▶ _WHAT TO WORK ON_
Of all the lines below, return only those starting with the line holding "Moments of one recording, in" and going on through the line holding "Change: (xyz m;", exactly as written.

▶ _Extracted records_
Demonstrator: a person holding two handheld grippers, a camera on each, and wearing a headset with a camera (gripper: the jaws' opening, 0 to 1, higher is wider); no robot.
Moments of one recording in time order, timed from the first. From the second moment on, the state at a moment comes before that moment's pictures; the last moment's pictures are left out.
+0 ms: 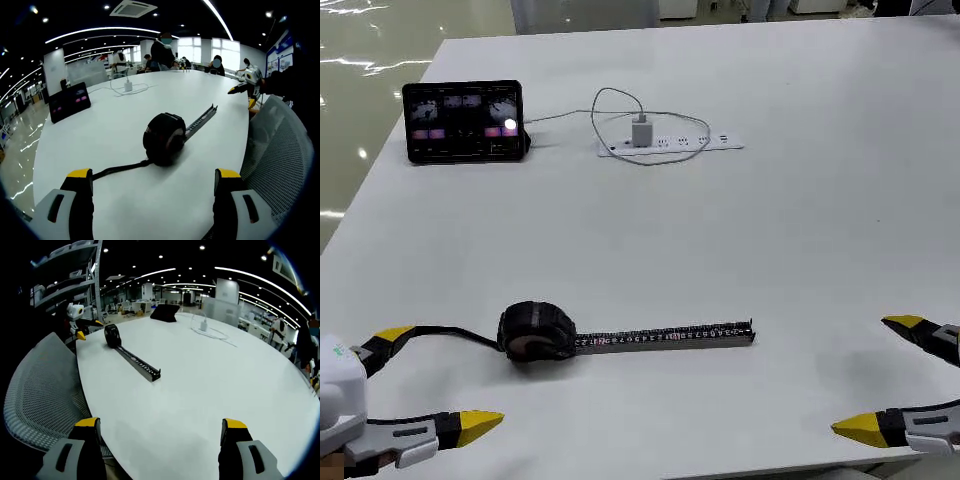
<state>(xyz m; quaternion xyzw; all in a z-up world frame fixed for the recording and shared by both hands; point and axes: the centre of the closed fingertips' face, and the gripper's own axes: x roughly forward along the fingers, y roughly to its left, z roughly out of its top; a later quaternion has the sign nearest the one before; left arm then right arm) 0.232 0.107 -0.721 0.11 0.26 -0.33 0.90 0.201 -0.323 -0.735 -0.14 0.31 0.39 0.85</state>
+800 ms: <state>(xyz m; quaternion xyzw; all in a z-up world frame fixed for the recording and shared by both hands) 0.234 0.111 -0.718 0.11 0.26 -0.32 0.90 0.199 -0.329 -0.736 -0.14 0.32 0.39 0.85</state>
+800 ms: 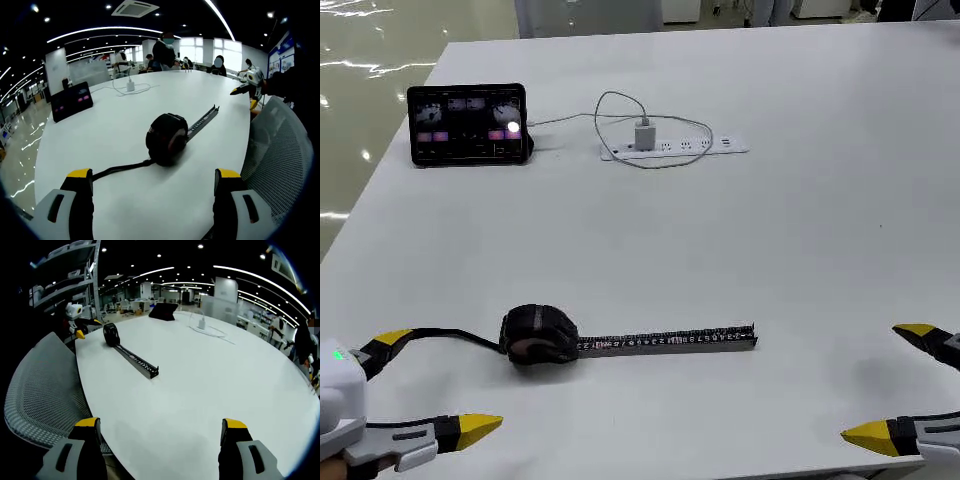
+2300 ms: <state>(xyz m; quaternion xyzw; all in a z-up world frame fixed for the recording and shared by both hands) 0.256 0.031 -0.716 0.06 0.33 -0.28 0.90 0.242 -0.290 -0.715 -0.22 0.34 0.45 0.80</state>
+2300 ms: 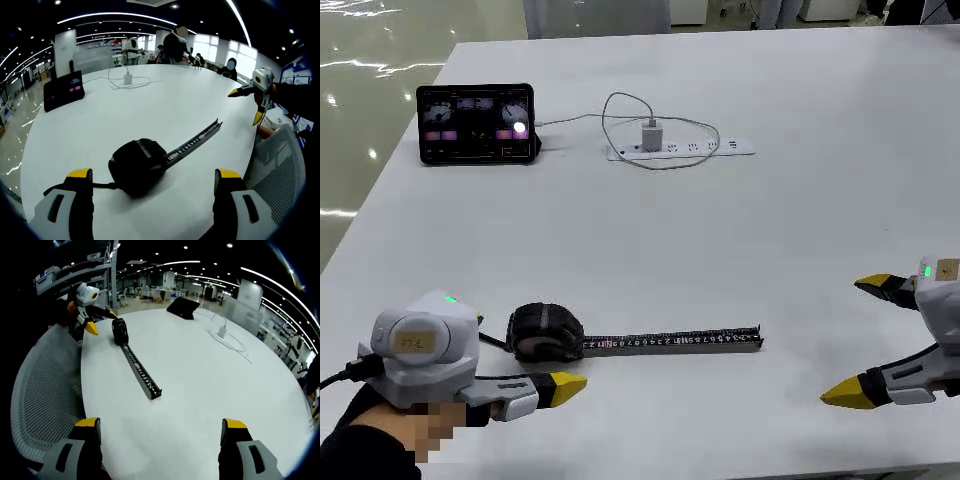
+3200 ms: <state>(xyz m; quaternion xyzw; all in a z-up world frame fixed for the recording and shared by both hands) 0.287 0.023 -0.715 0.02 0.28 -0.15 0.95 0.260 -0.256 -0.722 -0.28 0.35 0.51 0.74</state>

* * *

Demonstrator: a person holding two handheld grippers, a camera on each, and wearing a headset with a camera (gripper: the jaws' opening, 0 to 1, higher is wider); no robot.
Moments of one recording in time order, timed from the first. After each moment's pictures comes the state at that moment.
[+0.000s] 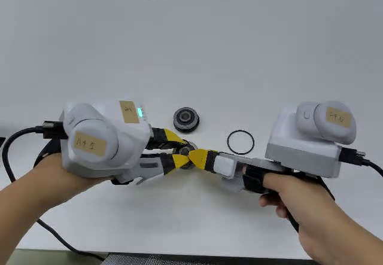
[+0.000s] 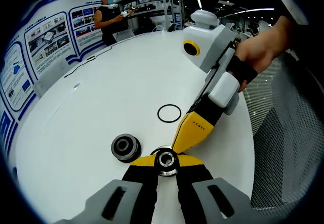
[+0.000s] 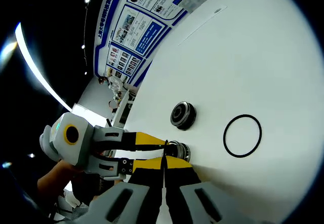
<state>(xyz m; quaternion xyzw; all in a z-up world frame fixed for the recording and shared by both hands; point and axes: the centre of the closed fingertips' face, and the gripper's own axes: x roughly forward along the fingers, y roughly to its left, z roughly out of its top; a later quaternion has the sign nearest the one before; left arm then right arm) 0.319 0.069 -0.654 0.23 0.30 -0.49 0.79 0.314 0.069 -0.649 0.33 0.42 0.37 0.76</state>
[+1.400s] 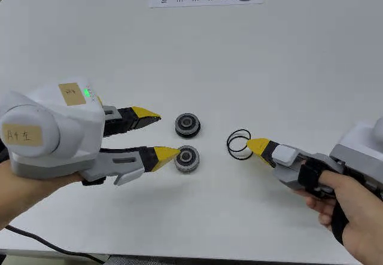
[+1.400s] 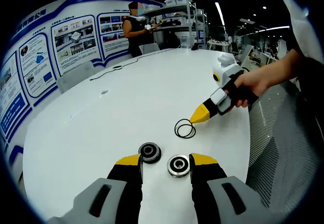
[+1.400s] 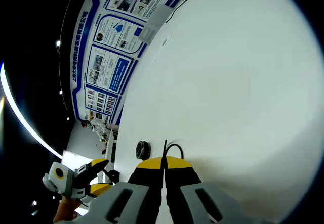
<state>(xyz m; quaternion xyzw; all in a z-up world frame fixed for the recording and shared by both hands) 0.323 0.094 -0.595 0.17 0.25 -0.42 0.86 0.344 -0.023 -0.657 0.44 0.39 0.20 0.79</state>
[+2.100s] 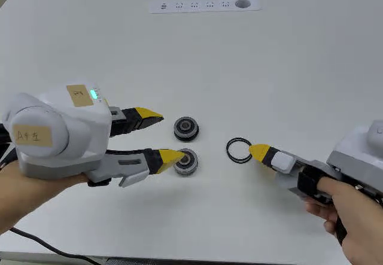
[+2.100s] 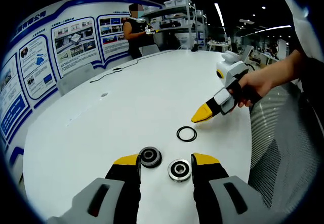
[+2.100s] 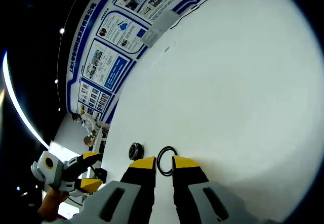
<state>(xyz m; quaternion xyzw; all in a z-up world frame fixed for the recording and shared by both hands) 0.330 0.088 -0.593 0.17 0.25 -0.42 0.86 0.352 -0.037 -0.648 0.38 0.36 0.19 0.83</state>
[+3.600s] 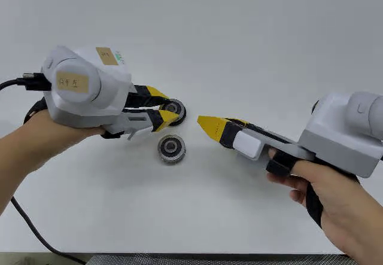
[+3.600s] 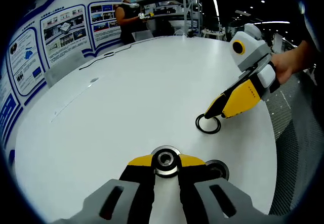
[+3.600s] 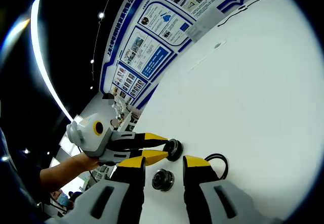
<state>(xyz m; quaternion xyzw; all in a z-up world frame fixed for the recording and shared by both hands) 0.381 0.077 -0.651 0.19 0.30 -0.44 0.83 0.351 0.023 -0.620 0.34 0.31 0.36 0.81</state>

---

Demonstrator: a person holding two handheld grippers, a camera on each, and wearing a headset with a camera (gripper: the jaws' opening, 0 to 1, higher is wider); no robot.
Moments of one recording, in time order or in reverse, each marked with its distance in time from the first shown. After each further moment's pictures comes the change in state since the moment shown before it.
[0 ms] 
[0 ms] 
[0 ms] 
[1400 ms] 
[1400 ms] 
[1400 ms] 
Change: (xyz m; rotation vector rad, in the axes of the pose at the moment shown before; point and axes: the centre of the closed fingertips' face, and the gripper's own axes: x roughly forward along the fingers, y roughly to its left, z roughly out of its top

▶ _ANSWER TO THIS PROBLEM_
Moments of one recording, in time order or in reverse, each marked with its distance in time from the first shown. After each further moment's pictures comes the change in state since the moment shown before it.
[0 ms] 
[0 ms] 
[0 ms] 
[1400 ms] 
[1400 ms] 
[1400 ms] 
Change: (xyz m; rotation vector rad, in the axes of the pose at the moment shown before; point and axes: the centre of the closed fingertips' face, and the gripper's own axes: x roughly forward along the fingers, y roughly to its left, z roughly out of its top

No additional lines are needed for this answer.